Motoko's Journal – Day 5
Location: Hinata Inn
Early Morning: Meditated
Morning: Trained, ate breakfast
Main Day: School
Afternoon: Ate supper, Meditated
Evening: Soaked in hot spring, Meditated, Trained, Meditated
Events of Note: Phoned Sister
I finally figured out what was wrong with me. Living with Keitaro for so long has tainted me. My attacks are as strong as ever, but my purity has been tainted somehow. My Ki is tinged with the same emptiness that resides in the Hinata Blade. It is the feeling that one has lost purity. Well I know that I certainly haven't done anything to taint my purity! Damn Keitaro! He messes things up just by existing, and yet he is so good at playing the victim. I don't even know why..

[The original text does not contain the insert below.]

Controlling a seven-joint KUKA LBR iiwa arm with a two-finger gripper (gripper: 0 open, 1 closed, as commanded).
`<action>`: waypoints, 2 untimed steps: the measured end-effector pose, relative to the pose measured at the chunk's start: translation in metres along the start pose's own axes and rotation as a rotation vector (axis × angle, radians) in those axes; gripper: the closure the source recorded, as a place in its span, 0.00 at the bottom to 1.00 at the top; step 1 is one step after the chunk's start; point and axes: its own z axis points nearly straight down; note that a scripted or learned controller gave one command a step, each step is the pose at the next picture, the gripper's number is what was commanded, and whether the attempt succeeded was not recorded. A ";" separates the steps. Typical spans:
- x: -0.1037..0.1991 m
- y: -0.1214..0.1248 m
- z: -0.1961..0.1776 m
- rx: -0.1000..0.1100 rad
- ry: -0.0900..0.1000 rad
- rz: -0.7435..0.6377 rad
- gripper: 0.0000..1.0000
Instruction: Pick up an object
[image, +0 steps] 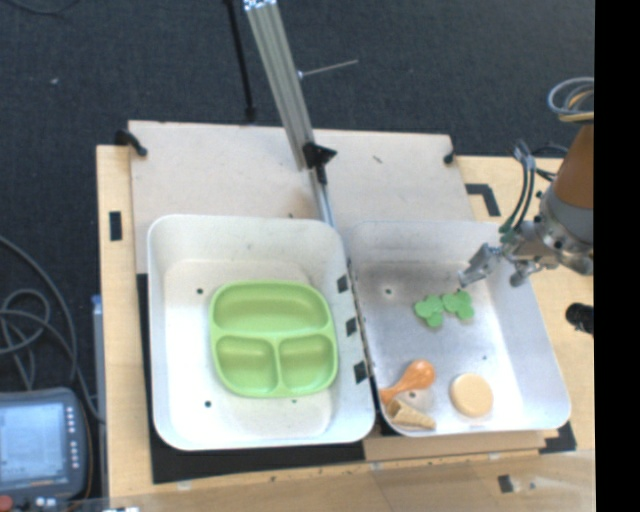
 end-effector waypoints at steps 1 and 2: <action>0.008 -0.003 0.059 0.002 0.001 0.001 0.00; 0.006 -0.001 0.108 -0.007 -0.001 0.005 0.00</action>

It will be interesting to see what my sister thinks of Keitaro's newfound resistance to Ki attacks. He has always been somewhat resistant, but to have them no longer effect him... I can't even ask him about it till he notices it himself. I dare not dwell on the perversion that he would attempt if he knew that we couldn't stop him like normal. Still, I am keeping a close eye on him, if he tries anything, I will... Do something. I hate being so powerless! I hate it!
Well, I am sure my sister will find a way to deal with him. It was really hard to call her, but... I can't go on like this, and the ritual to absolve the stains on your soul require someone more powerful than you. My sister is the only person that I can think of. Even though I know that she will be mad that I let myself get affected like this, it is preferable to the alternative. It has to be better than being unable to stop that pervert from doing perverted things to the girls!